> _Required action_
Would you transcribe the data word for word?

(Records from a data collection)
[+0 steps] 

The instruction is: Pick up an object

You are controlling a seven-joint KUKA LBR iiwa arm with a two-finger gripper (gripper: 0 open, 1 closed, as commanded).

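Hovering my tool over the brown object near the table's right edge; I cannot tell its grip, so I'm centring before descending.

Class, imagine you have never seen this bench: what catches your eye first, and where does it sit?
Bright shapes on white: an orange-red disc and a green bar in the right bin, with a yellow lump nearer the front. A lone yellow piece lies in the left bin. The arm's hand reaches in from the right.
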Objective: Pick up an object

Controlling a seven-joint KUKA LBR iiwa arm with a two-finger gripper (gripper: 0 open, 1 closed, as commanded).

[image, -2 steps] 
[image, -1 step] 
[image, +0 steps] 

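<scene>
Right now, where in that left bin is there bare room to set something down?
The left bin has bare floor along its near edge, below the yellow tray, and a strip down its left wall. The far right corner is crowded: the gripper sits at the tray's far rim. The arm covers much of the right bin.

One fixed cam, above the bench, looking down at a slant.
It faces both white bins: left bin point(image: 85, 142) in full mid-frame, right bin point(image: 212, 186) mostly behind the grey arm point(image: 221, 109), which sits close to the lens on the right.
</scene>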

> _Completed exercise_
[+0 steps] 

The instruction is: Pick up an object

You are controlling a seven-joint KUKA LBR iiwa arm with a two-finger gripper (gripper: 0 open, 1 closed, as commanded).

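Hovering my tool over the brown object near the table's right edge; I cannot tell its grip, so I'm centring before descending.

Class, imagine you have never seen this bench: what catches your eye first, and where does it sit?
Bright shapes on white: an orange-red disc and a green bar in the right bin, with a yellow lump nearer the front. A lone yellow piece lies in the left bin. The arm's hand reaches in from the right.
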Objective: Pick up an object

Controlling a seven-joint KUKA LBR iiwa arm with a two-finger gripper (gripper: 0 open, 1 closed, as commanded).

[image, -2 steps] 
[image, -1 step] 
[image, +0 steps] 

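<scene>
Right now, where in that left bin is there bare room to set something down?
The left bin has bare floor along its near edge, below the yellow tray, and a strip down its left wall. The far right corner is crowded: the gripper sits at the tray's far rim. The arm covers much of the right bin.

One fixed cam, above the bench, looking down at a slant.
It faces both white bins: left bin point(image: 85, 142) in full mid-frame, right bin point(image: 212, 186) mostly behind the grey arm point(image: 221, 109), which sits close to the lens on the right.
</scene>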

There is no additional output for this exercise.